Can you copy out the data exactly? Leave the images out.

Items from a dataset
..............................

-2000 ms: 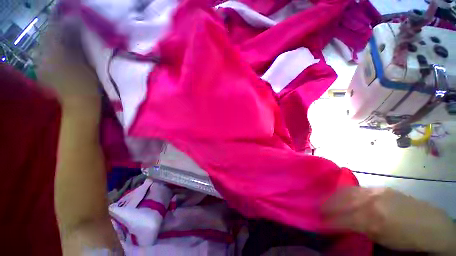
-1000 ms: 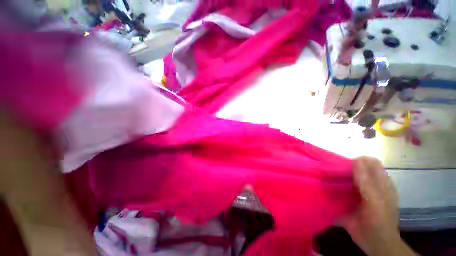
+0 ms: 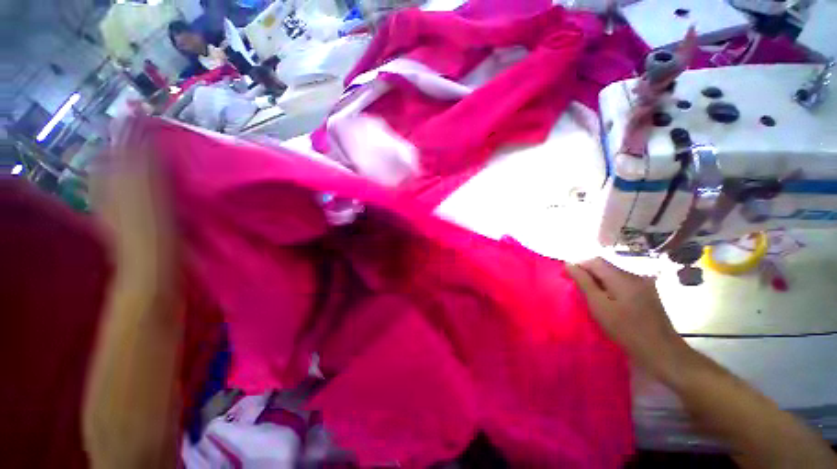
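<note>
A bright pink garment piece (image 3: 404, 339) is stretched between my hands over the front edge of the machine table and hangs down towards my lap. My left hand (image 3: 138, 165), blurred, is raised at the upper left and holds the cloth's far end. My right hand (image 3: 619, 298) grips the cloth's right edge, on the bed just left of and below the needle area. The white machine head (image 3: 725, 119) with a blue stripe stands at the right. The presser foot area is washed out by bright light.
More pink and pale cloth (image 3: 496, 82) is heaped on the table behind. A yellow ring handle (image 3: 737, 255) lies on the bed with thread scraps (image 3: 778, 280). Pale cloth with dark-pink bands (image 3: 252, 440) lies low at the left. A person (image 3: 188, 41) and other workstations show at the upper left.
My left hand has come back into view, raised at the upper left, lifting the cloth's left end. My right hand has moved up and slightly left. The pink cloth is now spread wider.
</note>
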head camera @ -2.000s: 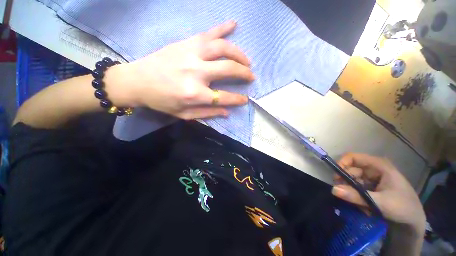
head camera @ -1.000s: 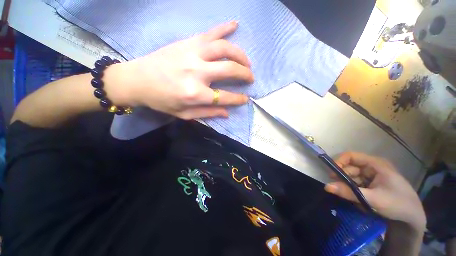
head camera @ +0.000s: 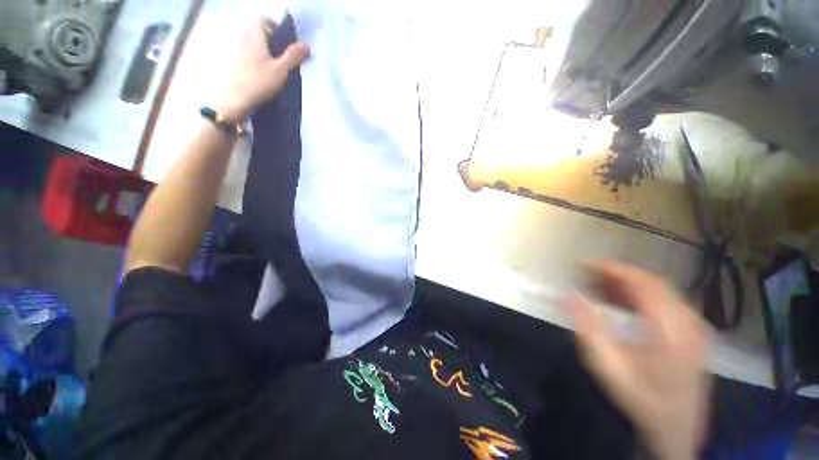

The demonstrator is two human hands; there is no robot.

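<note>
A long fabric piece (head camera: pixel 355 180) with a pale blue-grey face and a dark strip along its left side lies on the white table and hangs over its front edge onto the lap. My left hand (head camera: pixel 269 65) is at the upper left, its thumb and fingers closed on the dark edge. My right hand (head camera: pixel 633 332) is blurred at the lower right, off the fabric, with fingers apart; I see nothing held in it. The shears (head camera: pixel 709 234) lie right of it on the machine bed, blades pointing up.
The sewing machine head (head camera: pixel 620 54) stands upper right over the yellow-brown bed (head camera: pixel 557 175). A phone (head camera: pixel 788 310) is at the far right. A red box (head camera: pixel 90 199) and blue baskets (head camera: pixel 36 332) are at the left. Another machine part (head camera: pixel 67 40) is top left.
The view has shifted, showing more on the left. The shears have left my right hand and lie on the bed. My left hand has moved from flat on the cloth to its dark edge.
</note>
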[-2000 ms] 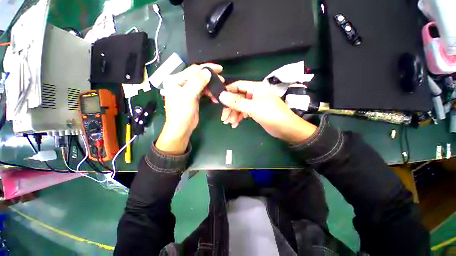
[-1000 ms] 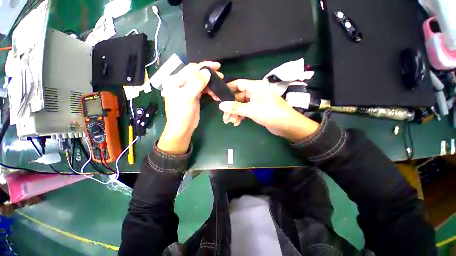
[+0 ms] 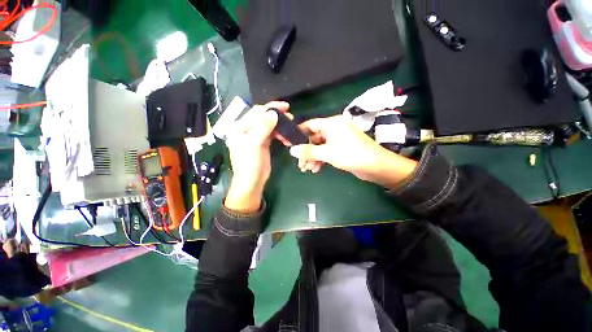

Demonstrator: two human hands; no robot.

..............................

■ RESULT OF THIS EXERCISE
-2000 ms: 
-1000 ms: 
+0 ms: 
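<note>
A bright pink garment piece (image 3: 404, 339) is stretched between my hands over the front edge of the machine table and hangs down towards my lap. My left hand (image 3: 138, 165), blurred, is raised at the upper left and holds the cloth's far end. My right hand (image 3: 619, 298) grips the cloth's right edge, on the bed just left of and below the needle area. The white machine head (image 3: 725, 119) with a blue stripe stands at the right. The presser foot area is washed out by bright light.
More pink and pale cloth (image 3: 496, 82) is heaped on the table behind. A yellow ring handle (image 3: 737, 255) lies on the bed with thread scraps (image 3: 778, 280). Pale cloth with dark-pink bands (image 3: 252, 440) lies low at the left. A person (image 3: 188, 41) and other workstations show at the upper left.
My left hand has come back into view, raised at the upper left, lifting the cloth's left end. My right hand has moved up and slightly left. The pink cloth is now spread wider.
</note>
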head camera @ -2.000s: 
head camera @ -1.000s: 
head camera @ +0.000s: 

The demonstrator is two human hands; there is no robot.

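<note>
A long fabric piece (head camera: pixel 355 180) with a pale blue-grey face and a dark strip along its left side lies on the white table and hangs over its front edge onto the lap. My left hand (head camera: pixel 269 65) is at the upper left, its thumb and fingers closed on the dark edge. My right hand (head camera: pixel 633 332) is blurred at the lower right, off the fabric, with fingers apart; I see nothing held in it. The shears (head camera: pixel 709 234) lie right of it on the machine bed, blades pointing up.
The sewing machine head (head camera: pixel 620 54) stands upper right over the yellow-brown bed (head camera: pixel 557 175). A phone (head camera: pixel 788 310) is at the far right. A red box (head camera: pixel 90 199) and blue baskets (head camera: pixel 36 332) are at the left. Another machine part (head camera: pixel 67 40) is top left.
The view has shifted, showing more on the left. The shears have left my right hand and lie on the bed. My left hand has moved from flat on the cloth to its dark edge.
</note>
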[-2000 ms] 
[-1000 ms] 
[+0 ms] 

Demonstrator: two human hands; no robot.

The output for this exercise is now complete.